По знаку мисс Уильямс маленькая девочка, босая, в балахоне из какой-то мешковины, но с косичкой, украшенной ради торжественного случая цветами, и с букетом в руках выступила вперед, сделала книксен и протянула букет мисс Крейн. Та взяла его, попыталась сказать «Спасибо тебе», но девочка, видимо, не разобрала слов и взглянула на мисс Уильямс, чтобы удостовериться, что ритуал подношения окончен. Мисс Крейн уткнулась в цветы носом, не видя их красок, не слыша запаха, а когда опять подняла голову, девочка уже стояла на своем месте в первом ряду, среди других девочек.
— Как вы думаете, мисс Крейн, — сказал священник, — мне кажется, теперь дети опять могут сесть. А потом они либо споют нам песню, либо скажут стихи, которые мисс Уильямс, я в том не сомневаюсь, репетировала с ними все утро.
Мисс Крейн беспомощно опустила глаза на свои цветы, чувствуя, что и мисс Уильямс, и мистер Дай наблюдают за ней, ждут, что она сделает.

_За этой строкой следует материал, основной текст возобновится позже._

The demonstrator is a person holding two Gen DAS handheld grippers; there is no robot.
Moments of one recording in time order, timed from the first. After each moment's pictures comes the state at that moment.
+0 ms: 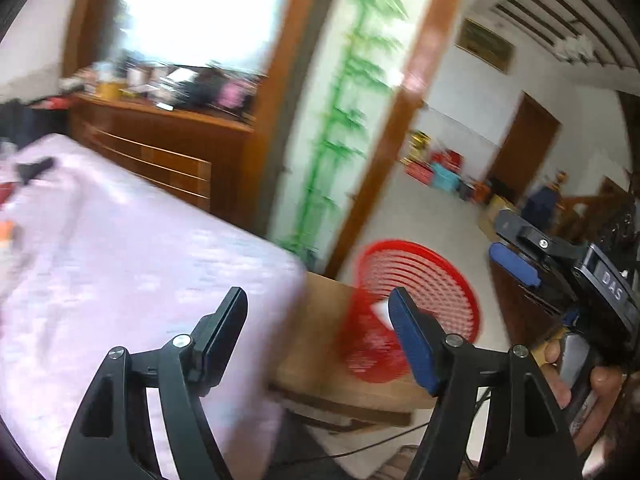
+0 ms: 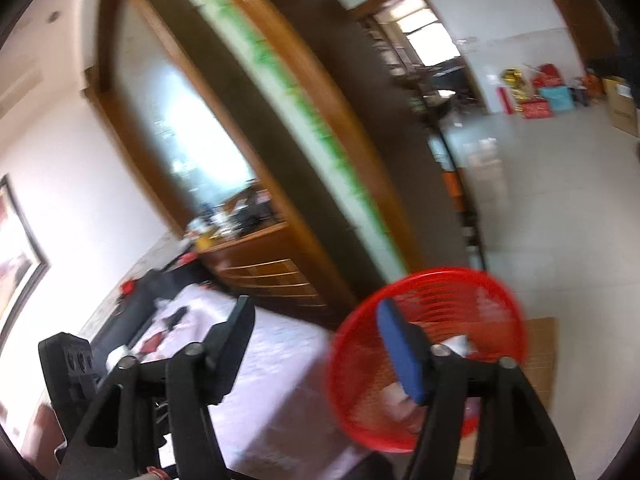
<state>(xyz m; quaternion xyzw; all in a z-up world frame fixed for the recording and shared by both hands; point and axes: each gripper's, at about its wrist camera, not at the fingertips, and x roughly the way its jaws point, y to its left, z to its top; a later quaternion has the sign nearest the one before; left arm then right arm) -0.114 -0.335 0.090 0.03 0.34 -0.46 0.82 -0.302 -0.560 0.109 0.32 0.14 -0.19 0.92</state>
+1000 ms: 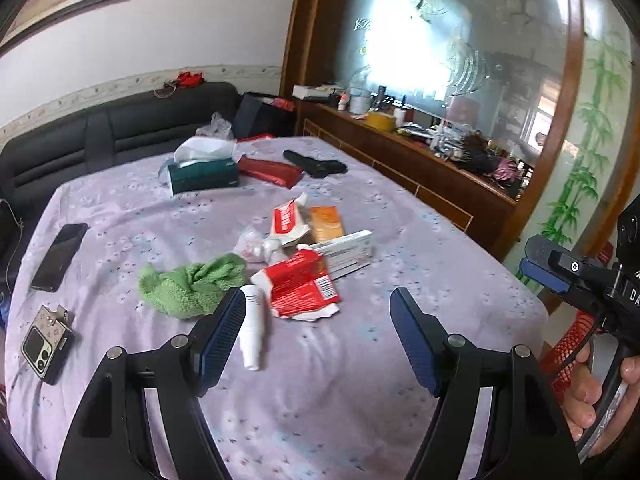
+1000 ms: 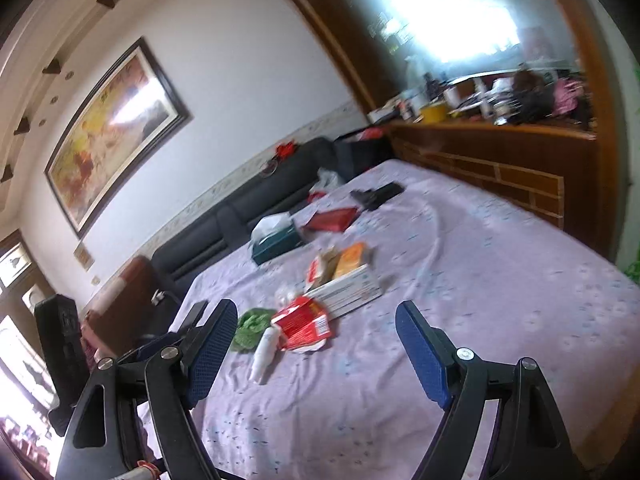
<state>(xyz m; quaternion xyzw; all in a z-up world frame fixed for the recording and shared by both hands) -0.005 -0.020 0.098 -0.03 0.33 -0.16 0.93 -0.046 -0.296 0.107 0.23 0.26 0.15 0.93</state>
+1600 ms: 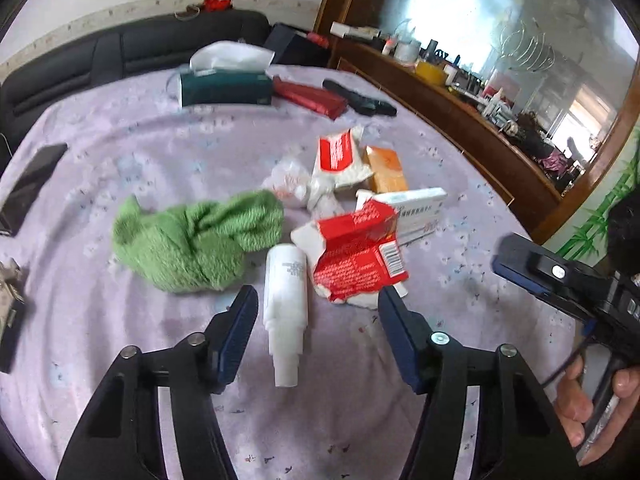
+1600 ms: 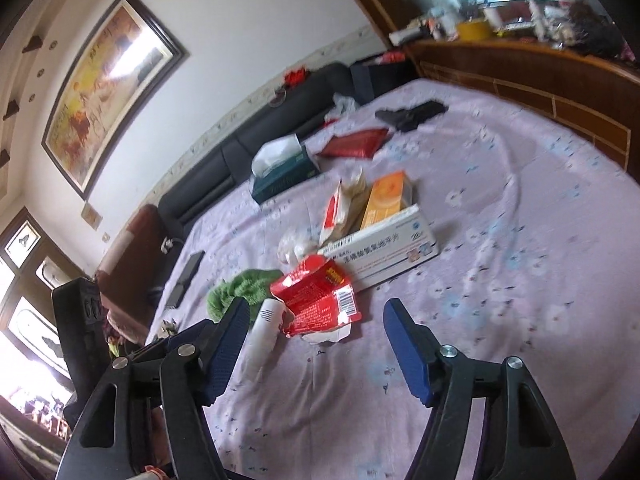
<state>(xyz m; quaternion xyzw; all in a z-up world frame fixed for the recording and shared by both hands) 0.077 0.005 0.016 -0.07 0.43 -0.13 0.89 0.068 -0.233 0.040 0.23 0.37 0.20 0.88</state>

Она кивнула головой и устыдилась, что первую в своей жизни общественную обязанность выполняет так плохо.
Дети послушно сели и сидели молча. Мисс Крейн решила, что они почуяли ее замешательство и истолковали его как неудовольствие или как скуку. Она заставила себя посмотреть на мисс Уильямс и произнести: — Мне очень интересно послушать, как они поют, — потом, спохватившись, добавила: — Или читают стихи, или и то и другое. Пожалуйста, попросите их показать, что они приготовили.

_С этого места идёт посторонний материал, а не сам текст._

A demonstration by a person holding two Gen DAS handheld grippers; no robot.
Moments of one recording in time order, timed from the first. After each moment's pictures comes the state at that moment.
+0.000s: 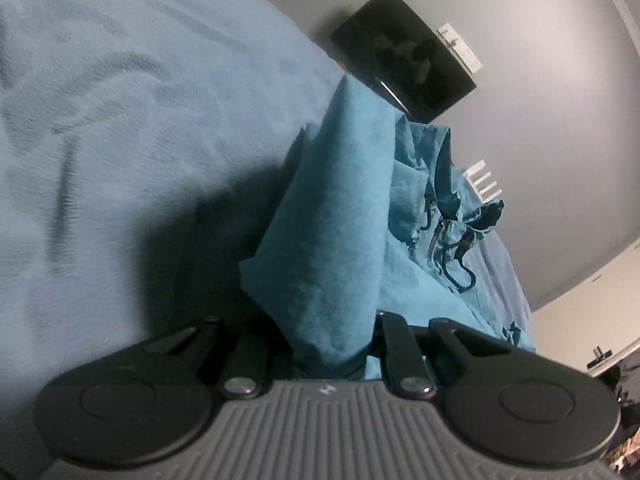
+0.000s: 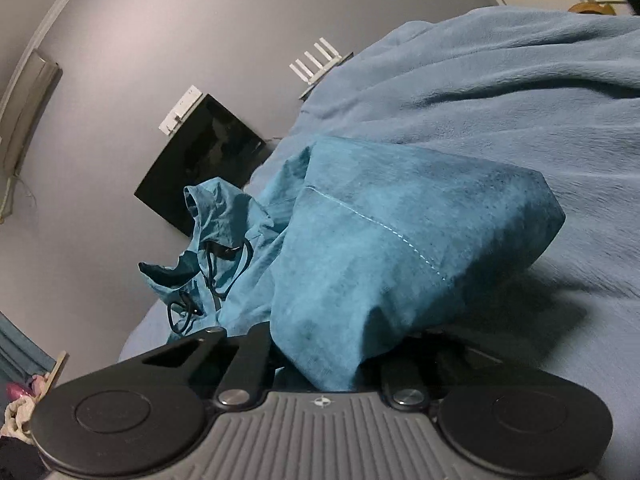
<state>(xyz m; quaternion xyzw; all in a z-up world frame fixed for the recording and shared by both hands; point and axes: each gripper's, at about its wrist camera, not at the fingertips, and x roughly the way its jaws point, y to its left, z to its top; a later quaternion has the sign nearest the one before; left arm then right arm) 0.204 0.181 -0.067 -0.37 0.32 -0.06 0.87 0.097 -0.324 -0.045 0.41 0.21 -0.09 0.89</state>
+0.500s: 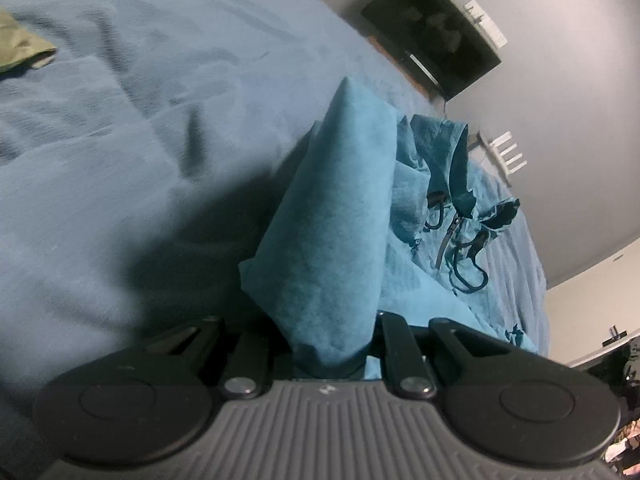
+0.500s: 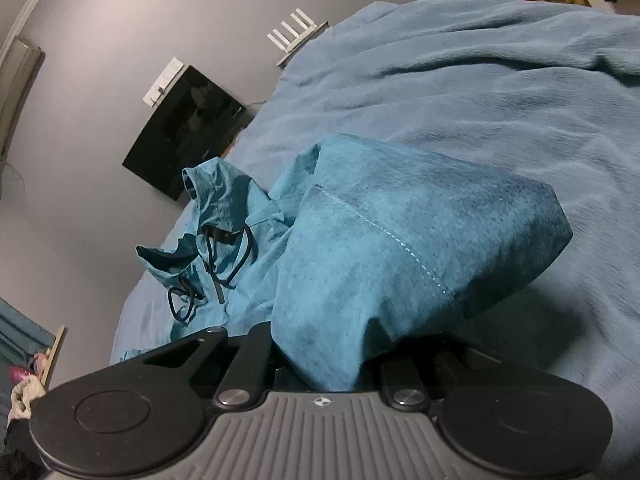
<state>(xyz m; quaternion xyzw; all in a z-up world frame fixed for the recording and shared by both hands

Мисс Уильямс повернулась лицом к классу и проговорила по-английски медленно, с непривычными для английского уха интонациями:
— Ну, дети, что бы нам спеть? Давайте споем «Есть Друг», — и добавила: «Аччха»[2] — слово, которое мисс Крейн отлично знала, но за ним последовали другие слова на хиндустани, так быстро, что она не успела уловить смысл. Я даже язык толком не знаю, подумала она, как же я смогу преподавать?
А дети уже снова встали. Мисс Уильямс, отбивая в воздухе такт, медленно пропела первую строку гимна, который мисс Крейн при других обстоятельствах сразу бы узнала. Потом умолкла, опять махнула рукой, и дети запели — нестройно, робко, голоса их еще не привыкли к диковинному чужеземному ладу.
Есть Друг на небе ясном
У маленьких детей,
Земной любви короткой
Его любовь сильней.
Товарищи земные
Нас предают порой,
Лишь Он всегда нам верен,
Лишь Он всегда с тобой.
Приют есть в небе ясном
Для маленьких детей,
Кто молится и грешных
Не ведает путей.
Не будет там ни горя,
Ни бедствий, ни забот.
Там каждый юный странник
Они пели, а мисс Крейн смотрела на них. Сплошные оборвыши. В детстве этот гимн был одним из ее любимых и, если бы сейчас его пели так, как поют английские дети, под аккомпанемент рояля или фисгармонии, как бывало в плохонькой школе ее отца, она, возможно, поддалась бы нестерпимой грусти, сожалениям об утраченном мире, об утраченном покое и очаровании детства. Но она не ощутила ни грусти, ни душевного подъема. В ней закипал протест против этой несообразности, против самой идеи заглушить в этих детях веру в их родных богов и заставить их поклоняться единому богу, которому она сама когда-то молилась, а теперь не очень-то в него и верует. И еще она внезапно прониклась к ним страстным уважением. Голодные, нищие, обездоленные, и все же невольно думаешь, что где-то (а значит, именно здесь, в черном городе) их любят. Но родители их знают, что одной любви недостаточно. От любви ни сытей, ни богаче не станешь. А тут как-никак бесплатные лепешки.